Wat moet er op een reguliere factuur staan?
1. Factuurdatum
2. Opeenvolgend factuurnummer (meerdere reeksen zijn toegestaan)
3. Naam, adresgegevens en btw-identificatienummer van de ondernemer
4. Naam en adresgegevens van de klant
5. Btw-identificatienummer van de afnemer indien een verleggingregeling van toepassing is (de btw wordt geheven van de afnemer) of het een buitenlandse transactie betreft
6. De hoeveelheid geleverde goederen en/of diensten en een duidelijke omschrijving hiervan
7. De datum of periode waarop de levering of dienst heeft plaatsgevonden
8. De maatstaf van heffing voor elk btw-tarief of elke btw-vrijstelling, de eenheidsprijs exclusief btw en eventuele kortingen
9. Het toegepaste btw-tarief (bij verschillende prestaties telkens het btw-tarief vermelden): 0, 6 of 21 procent of indien van toepassing een verwijzing naar de vrijstelling die geldt
10. Het te betalen btw-bedrag
11. Eventueel een verwijzing naar vorige facturen, bijvoorbeeld in het geval van creditnota’s of voorschotten
12. Indien de afnemer de factuur uitreikt in plaats van de leverancier of dienstverrichter moet er op de factuur staan: ‘factuur uitgereikt door de afnemer’
13. Indien een verleggingregeling van toepassing is, dan moet er op de factuur staan: ‘btw verlegd’
14. Indien van toepassing de vermelding: ‘Bijzondere regeling reisbureaus’

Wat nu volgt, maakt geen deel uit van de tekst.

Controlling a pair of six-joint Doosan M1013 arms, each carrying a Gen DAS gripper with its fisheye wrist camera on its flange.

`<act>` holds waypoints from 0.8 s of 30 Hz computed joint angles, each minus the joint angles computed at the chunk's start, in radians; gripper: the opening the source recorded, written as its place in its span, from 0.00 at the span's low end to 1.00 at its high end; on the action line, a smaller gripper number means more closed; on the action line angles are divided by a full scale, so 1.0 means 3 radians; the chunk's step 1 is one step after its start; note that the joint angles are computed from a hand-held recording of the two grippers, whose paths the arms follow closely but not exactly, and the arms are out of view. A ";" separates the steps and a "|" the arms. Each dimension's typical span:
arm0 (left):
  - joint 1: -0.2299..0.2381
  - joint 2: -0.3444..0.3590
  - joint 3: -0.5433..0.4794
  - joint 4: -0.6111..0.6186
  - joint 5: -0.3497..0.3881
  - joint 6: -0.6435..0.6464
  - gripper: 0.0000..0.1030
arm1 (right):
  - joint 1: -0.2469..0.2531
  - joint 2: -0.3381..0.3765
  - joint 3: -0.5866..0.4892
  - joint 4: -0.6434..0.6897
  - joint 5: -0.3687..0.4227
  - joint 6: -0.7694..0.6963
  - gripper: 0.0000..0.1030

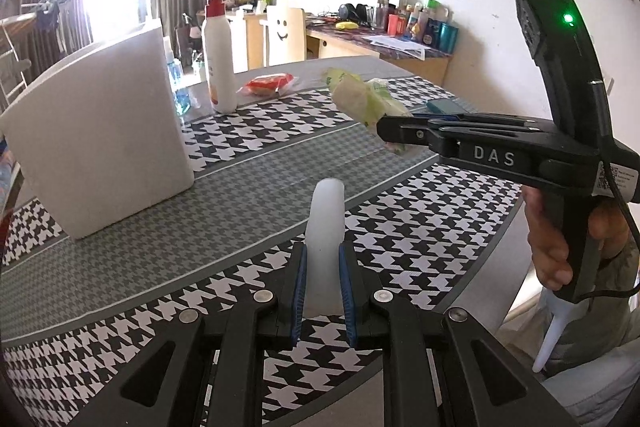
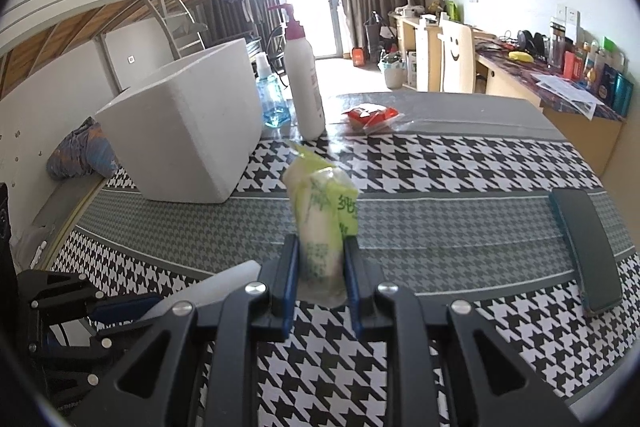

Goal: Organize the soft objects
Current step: 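Lift the foam stick with the left gripper while the right gripper lifts the wipe pack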

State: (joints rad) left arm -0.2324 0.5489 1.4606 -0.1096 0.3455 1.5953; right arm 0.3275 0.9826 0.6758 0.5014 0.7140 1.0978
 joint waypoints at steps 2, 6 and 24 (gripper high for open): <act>-0.0001 0.0008 -0.0014 0.0011 -0.0002 -0.0014 0.17 | -0.0008 -0.0008 0.0017 0.0030 -0.0022 -0.0018 0.24; -0.0008 0.0009 -0.0022 0.0005 -0.0014 0.0000 0.17 | -0.0015 -0.0056 0.0122 0.0042 -0.0118 -0.0024 0.24; -0.0033 0.0036 -0.0174 0.0283 -0.0148 -0.0168 0.17 | -0.0058 -0.0190 0.0359 0.0141 -0.0356 0.0013 0.24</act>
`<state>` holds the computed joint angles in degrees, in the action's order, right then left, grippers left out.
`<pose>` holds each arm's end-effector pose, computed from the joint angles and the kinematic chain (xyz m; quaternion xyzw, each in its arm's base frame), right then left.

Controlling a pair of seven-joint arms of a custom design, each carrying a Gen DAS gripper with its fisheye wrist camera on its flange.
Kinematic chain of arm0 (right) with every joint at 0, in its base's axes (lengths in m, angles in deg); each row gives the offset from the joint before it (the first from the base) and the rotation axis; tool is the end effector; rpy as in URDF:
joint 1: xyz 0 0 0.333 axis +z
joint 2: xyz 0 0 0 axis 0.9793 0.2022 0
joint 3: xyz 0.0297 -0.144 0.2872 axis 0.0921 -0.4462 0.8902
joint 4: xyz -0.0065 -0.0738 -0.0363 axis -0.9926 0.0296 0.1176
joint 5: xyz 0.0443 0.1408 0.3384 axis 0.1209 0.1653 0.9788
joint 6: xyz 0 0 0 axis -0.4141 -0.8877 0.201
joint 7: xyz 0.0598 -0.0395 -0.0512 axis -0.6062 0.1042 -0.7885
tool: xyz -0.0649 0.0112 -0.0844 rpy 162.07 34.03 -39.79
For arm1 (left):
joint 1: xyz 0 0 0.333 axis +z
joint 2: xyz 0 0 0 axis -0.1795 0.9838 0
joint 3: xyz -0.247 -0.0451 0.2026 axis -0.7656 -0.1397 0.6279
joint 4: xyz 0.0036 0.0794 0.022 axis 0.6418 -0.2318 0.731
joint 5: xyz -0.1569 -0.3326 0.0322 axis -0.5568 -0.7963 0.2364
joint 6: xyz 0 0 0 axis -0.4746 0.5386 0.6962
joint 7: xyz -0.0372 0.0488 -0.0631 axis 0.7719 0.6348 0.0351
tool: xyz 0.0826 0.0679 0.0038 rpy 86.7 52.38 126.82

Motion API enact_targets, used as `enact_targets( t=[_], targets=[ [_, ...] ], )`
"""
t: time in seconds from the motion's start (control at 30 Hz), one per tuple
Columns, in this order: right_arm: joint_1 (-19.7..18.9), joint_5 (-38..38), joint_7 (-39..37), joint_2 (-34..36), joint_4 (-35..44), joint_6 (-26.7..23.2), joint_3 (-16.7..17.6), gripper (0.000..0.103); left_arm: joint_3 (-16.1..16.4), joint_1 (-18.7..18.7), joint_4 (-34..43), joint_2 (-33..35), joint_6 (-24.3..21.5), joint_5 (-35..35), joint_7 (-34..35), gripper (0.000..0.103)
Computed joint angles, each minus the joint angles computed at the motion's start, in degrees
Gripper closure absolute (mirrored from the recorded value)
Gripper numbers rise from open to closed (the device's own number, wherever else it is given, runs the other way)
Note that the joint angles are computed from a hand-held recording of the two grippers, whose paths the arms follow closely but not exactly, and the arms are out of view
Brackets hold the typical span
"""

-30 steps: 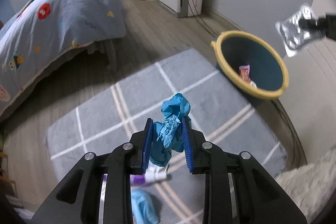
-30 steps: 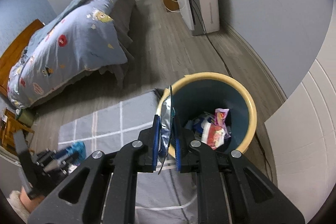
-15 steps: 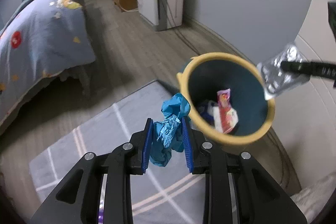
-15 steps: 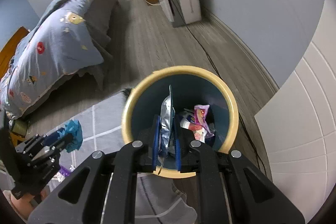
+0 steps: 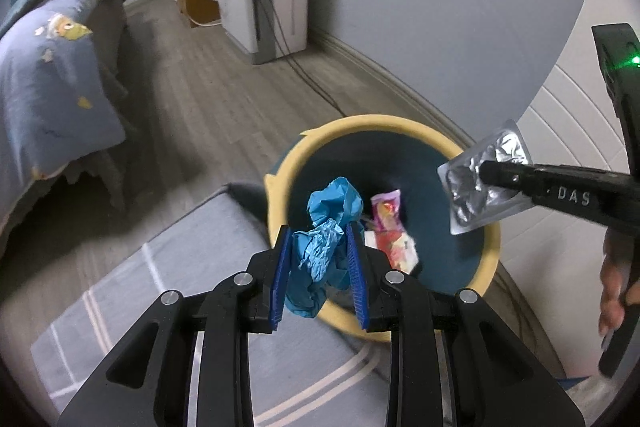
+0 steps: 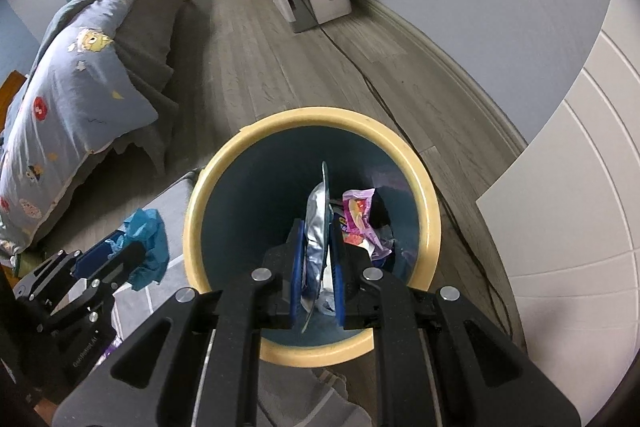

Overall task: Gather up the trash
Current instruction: 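Carry the blister pack and blue mask over the bin with both tools, then open both tools to drop the blister pack and mask into the bin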

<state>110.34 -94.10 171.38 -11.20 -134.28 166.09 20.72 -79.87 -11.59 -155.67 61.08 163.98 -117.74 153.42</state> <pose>0.5216 0.3836 0.4766 -0.4569 0.8552 -0.1376 0.2023 0.6039 -0.1118 0.4712 -0.3595 0.8852 -0.2808 0.0909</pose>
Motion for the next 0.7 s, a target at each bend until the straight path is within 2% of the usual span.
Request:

15. Indien van toepassing de vermelding: ‘Bijzondere regeling – gebruikte goederen’, ‘Bijzondere regeling – kunstvoorwerpen’, ‘Bijzondere regeling – voorwerpen voor verzamelingen of antiquiteiten’
16. Voldoet een fiscaal vertegenwoordiger de btw, vermeld dan ook zijn naw-gegevens en het btw-identificatienummer
17. Bij een verkoop van een vervoermiddel moeten de gegevens over het vervoermiddel (nieuw of gebruikt) worden opgenomen
Wat is er anders?
De punten 12 tot en met 16 zijn nieuw of gewijzigd.
Verder moet vanaf volgend jaar de factuur vóór de zestiende dag na de maand waarin de levering of dienst is verricht uitgereikt worden. Tot nu toe was dat vóór de vijftiende dag. Deze regel geldt ook voor doorlopende leveringen waarvoor maandelijks een factuur wordt verstuurd.
De mogelijkheid tot elektronisch factureren krijgt per 1 januari 2013 een wettelijke grondslag. Dat betekent dat papieren en elektronische facturen gelijk behandeld moeten worden.
Bij internationale transacties was er vaak onduidelijkheid over welke factuurregels van toepassing waren. Vanaf 2013 komt hier meer duidelijkheid over: in principe gelden de regels van het land waar de goederen worden geleverd of de diensten worden verricht.
Hoewel de wijzigingen niet erg ingrijpend lijken, kan de Belastingdienst een ondernemer een boete tot 4.920 euro opleggen bij het uitreiken van een onjuiste factuur.
Vereenvoudigde factuur
Verder worden de regels voor het uitreiken van vereenvoudigde facturen versoepeld. Ondernemers mogen een vereenvoudigde factuur uitreiken wanneer het factuurbedrag inclusief btw niet hoger is dan 100 euro of wanneer het document een eerdere factuur aanvult, zoals een creditnota.
Op een vereenvoudigde factuur moeten de datum van uitreiking, de identiteit van de ondernemer die de prestatie verricht, de aard van de prestatie, het btw-bedrag en een eventuele verwijzing naar de oorspronkelijke factuur worden vermeld.